Thrilled with the success of
their first effort, CLU leaders staged a second Labor Day the following
year and drew an even larger number of participants. In 1884 the
CLU officially designated the first Monday in September as the annual Labor
Day, calling upon workers to “Leave your benches, leave your shops, join
in the parade and attend the picnic. A day spent with us is not lost.”
Upwards of 20,000 marched that year, including a contingent of African
American workers (the first women marchers debuted in 1885).
With such an impressive start,
the tradition of an annual Labor Day holiday quickly gained popularity
across the country. By 1886 Labor Day had become a national event.
Some 20,000 workers marched in Manhattan, and another 10,000 in Brooklyn,
while 25,000 turned out in Chicago, 15,000 in Boston, 5,000 in Buffalo,
and 4,000 in Washington, D.C. Politicians took notice and in
1887 five states, including New York, passed laws making Labor Day a state
holiday. Seven years later – just a dozen years after the first celebration
in New York -- President Grover Cleveland signed into law a measure establishing
Labor Day as a holiday for all federal workers.
Labor Day caught on so
quickly among Gilded Age workers because unlike the traditional forms of
labor activism (i.e., striking and picketing) or civic holidays commemorating
victories in war, it drew together workers for the purposes of celebration.
As P. J. McGuire later wrote of the parade,
"No festival of martial glory
of warrior’s renown is this; no pageant pomp of warlike conquest … attend
this day. … It is dedicated to Peace, Civilization and the triumphs
of Industry. It is a demonstration of fraternity and the harbinger
of a better age – a more chivalrous time, when labor shall be best honored
and well rewarded."
In the twentieth century, Labor
Day parades grew into massive spectacles of pride and power. The
highpoint came 1961 when 200,000 workers processed up Fifth Avenue behind
Grand Marshall Mayor Robert Wagner, passing on the reviewing stand dignitaries
that included Governor Nelson Rockefeller, Senator Jacob K. Javitts, and
former President Harry S. Truman. But the strength of organized labor
demonstrated by that parade –union membership had just reached its historic
highpoint with 39% of the American workforce – was already being eroded
by the emergence of the service economy, globalization, and a political
climate often hostile to unions. By the late 1990s fewer than fifteen
percent of American workers belonged to unions and Labor Day parades disappeared
in many cities. Or, as is the case in New York City, parades were
moved to the weekend following Labor Day so as to avoid competing with
the public’s desire for a final three-day weekend of recreation.

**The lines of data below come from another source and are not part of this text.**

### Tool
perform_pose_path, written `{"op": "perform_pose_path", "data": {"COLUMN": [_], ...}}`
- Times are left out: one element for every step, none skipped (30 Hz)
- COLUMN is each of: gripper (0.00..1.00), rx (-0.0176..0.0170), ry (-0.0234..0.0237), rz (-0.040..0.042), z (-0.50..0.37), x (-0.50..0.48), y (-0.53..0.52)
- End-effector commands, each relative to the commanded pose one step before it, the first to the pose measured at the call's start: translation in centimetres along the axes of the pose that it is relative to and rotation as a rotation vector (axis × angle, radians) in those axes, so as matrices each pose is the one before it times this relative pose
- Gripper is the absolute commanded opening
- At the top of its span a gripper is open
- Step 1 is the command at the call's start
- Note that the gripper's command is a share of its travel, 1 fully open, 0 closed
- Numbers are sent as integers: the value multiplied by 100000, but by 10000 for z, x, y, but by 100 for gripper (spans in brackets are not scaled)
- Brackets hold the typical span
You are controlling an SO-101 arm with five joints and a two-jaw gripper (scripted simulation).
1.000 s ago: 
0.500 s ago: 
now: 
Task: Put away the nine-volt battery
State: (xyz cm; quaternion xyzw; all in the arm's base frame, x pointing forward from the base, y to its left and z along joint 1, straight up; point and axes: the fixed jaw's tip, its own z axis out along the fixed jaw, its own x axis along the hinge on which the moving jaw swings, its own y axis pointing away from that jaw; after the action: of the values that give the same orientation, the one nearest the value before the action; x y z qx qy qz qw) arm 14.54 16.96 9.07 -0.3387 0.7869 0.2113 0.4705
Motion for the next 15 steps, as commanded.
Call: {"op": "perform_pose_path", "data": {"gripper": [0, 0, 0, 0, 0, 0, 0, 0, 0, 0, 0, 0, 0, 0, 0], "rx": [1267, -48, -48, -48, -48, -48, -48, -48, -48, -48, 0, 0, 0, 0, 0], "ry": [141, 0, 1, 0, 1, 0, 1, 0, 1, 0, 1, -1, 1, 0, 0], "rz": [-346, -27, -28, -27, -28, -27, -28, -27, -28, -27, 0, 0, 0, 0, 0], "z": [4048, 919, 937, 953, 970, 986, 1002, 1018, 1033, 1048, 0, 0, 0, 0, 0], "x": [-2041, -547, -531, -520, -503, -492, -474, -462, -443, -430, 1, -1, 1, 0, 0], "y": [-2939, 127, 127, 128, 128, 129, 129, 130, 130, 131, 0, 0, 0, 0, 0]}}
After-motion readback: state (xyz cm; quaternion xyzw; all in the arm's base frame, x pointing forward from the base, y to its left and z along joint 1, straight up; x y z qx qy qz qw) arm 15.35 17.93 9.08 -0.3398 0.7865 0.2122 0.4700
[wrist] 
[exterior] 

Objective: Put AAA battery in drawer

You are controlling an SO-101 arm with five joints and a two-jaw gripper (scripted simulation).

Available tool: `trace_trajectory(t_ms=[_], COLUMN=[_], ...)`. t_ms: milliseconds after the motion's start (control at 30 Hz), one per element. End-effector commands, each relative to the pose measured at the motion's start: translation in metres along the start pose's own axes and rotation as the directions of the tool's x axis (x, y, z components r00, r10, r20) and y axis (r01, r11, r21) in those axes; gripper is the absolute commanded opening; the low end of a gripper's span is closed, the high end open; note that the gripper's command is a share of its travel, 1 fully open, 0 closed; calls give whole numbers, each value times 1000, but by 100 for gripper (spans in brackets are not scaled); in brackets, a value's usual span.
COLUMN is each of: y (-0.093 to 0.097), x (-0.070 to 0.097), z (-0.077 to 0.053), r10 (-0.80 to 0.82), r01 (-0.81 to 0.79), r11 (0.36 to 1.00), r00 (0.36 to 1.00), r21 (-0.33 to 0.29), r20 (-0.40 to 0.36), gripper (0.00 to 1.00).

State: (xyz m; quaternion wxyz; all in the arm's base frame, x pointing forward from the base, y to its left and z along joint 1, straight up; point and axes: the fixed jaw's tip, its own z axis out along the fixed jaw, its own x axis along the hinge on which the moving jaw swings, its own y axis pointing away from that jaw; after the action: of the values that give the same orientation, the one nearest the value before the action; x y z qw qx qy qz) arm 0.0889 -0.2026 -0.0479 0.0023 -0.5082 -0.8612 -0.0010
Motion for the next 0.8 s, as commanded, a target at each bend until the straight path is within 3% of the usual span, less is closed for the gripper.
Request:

Still, it would be unwise to
predict the Labor Day’s demotion to the status of Arbor Day or Flag Day.
Despite the fact that few Americans are even remotely aware of the struggle
and spirit that laid the foundation of their current prosperity, comfort,
and leisure, many of the issues that inspired the first Labor Day persist.
Public distrust of corporations has spiked in recent years as the result
of scandals in accounting, campaign finance, and massive payouts to departing
executives. All the while, polls indicate that more and more Americans
are worried about job security, health care costs, and pension funding.
Other workplace issues such as sexual harassment, discrimination, and family
leave continue to attract attention. Whether these concerns ultimately
lead Americans to “Strike with the Ballot” remains to be seen. In
the meantime Labor Day will endure for the foreseeable future as an annual
reminder of battles won and battles yet to be joined.